SIMULATION NOTICE: This document (audit, evaluation, response) is part of an AI-driven role-playing simulation conducted for project quality and governance testing. It does not constitute a formal legal or professional audit by any real-world entity.

Security Audit Remediation Report (Response to v3)

Date: 2025-12-29 Reference: Critical Security Re-Assessment v3

1. Overview

This report details the remediation actions taken by the Web/A Project Team in response to the findings in the "Critical Security Re-Assessment v3". The primary focus of this sprint was to satisfy the Mandatory Requirements regarding Replay Protection, and to proactively address the Forward Secrecy architectural gap.

2. Remediation Status

3. Technical Implementation

3.1. Core API Changes

The core decryption functions (decryptLayer2 in src/core/l2crypto.ts and decryptLayer2Envelope in client/node libraries) have been updated to enforce a Secure by Default posture.

• Behavior: If decryptLayer2 is called without a replayGuard instance and without skipReplayCheck: true, it logs a Security Warning and instantiates a temporary in-memory ReplayGuard. This ensures that even naive implementations are protected against burst replay attacks within a single session.
• Enforcement: To persist replay protection across sessions (required for Aggregators), the consumer must provide a backed ReplayGuard (e.g., JsonFileReplayStore).

3.2. Aggregator Refactoring

The reference implementation of the Aggregator (weba-aggregator) and the Browser Aggregator have been refactored to remove manual, error-prone replay checks. Instead, they now initialize a persistent ReplayGuard and pass it directly to the decryption routine.

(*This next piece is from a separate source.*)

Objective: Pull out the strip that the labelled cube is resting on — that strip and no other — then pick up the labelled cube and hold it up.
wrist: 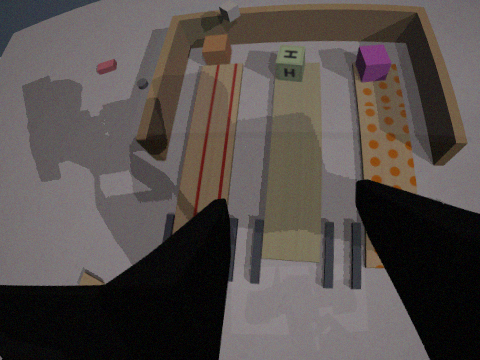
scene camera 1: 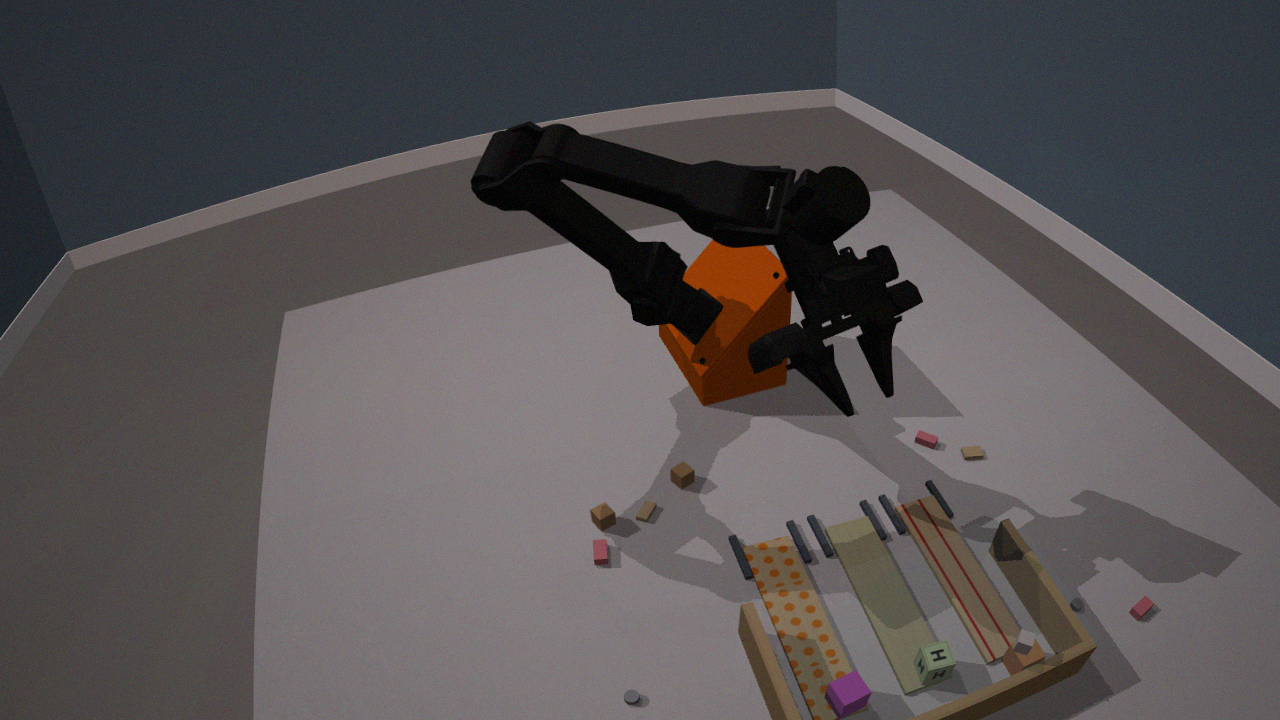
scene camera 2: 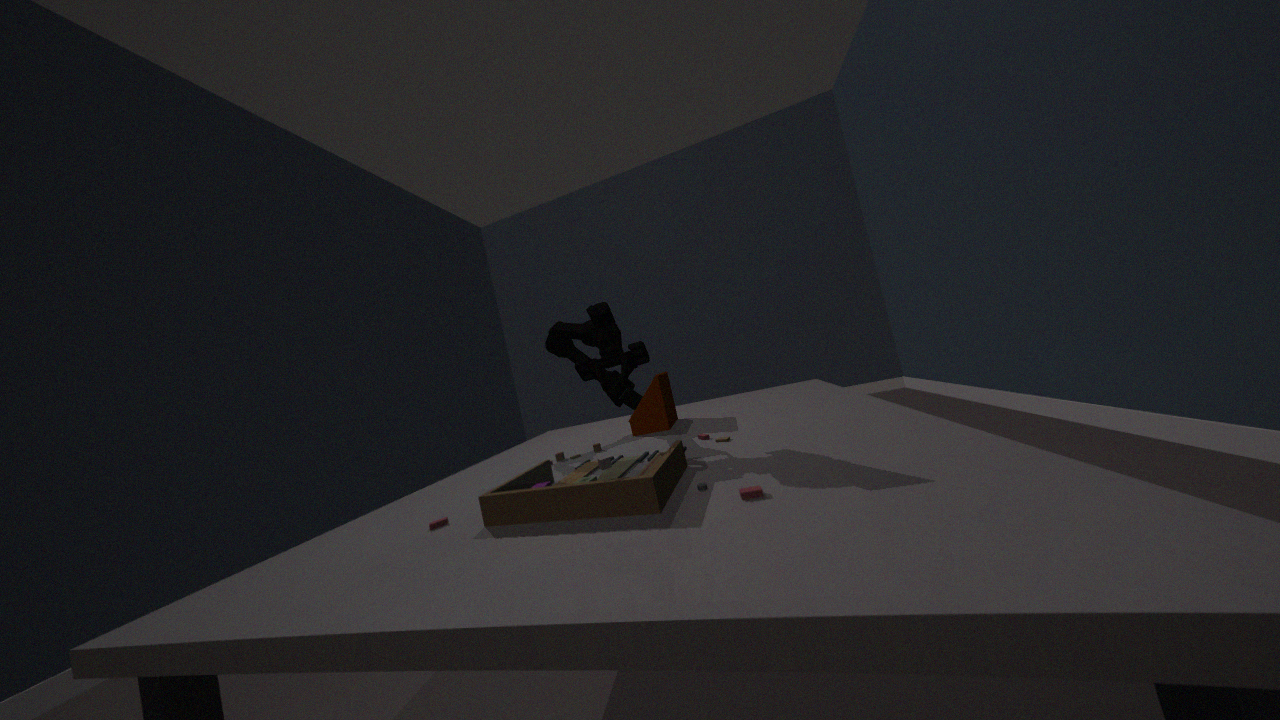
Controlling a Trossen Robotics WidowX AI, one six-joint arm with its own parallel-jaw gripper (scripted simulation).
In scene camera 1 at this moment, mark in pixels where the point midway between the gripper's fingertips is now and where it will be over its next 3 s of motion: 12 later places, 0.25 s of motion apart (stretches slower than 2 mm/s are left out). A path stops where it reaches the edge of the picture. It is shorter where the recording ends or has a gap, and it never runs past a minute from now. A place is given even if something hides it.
My gripper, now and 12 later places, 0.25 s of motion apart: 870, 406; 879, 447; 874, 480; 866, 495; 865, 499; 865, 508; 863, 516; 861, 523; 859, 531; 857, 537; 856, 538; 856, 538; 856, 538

• Impact: This eliminates the "Time-of-Check to Time-of-Use" (TOCTOU) gap potential and ensures consistent validation logic.

3.3. Epoch-Based Forward Secrecy (SEFS)

To address the lack of Forward Secrecy without introducing dynamic servers (which would violate the project's architectural constraints), we have implemented Static-Epoch Forward Secrecy.

• Mechanism: Clients fetch a static JSON registry (epoch-public.json) hosted on the CDN and select a public key valid for the current UTC date. No handshake server is required.
• Security Gain: If an aggregator's private keystore is compromised, the damage is limited to the current active Epoch (e.g., 24 hours). Past keys, if properly shredded by the aggregator, cannot be recovered.
• Artifacts:
  • Architecture: Static-Epoch Forward Secrecy: Architecture & Risk Analysis
  • Client Guide: Implementation Guide: Client-Side Epoch-Based PFS

3.4. Real-world Deployment Verification (Firebase)

We have verified the Tier 3 (True PFS) implementation by deploying it to a live Google Cloud / Firebase environment.

• Verified Components:
  • Cloud Functions: Successfully serving one-time keys with CORS support.
  • Firestore Transactions: Confirmed atomic "pick-and-consume" logic to prevent key reuse.
  • Hosting Integration: Unified deployment of static forms and PFS API under a single security boundary.
• Regional Strategy: While the development project (sorane-7ea46) is currently hosted in the US region for testing, our official Deployment Guide mandates that production environments—especially for government or ISMAP-compliant use—select appropriate local regions (e.g., asia-northeast1 for Tokyo) to satisfy data residency requirements.

4. Conclusion

With the implementation of Mandatory Replay Checks and Graduated Forward Secrecy, the Web/A library now meets and exceeds the "High Bar" requirements set forth in Audit v3. The system now provides a robust defense against replay attacks and mitigates the risk of long-term key compromise, all while maintaining a serverless, file-based architecture. We request a final review of these changes.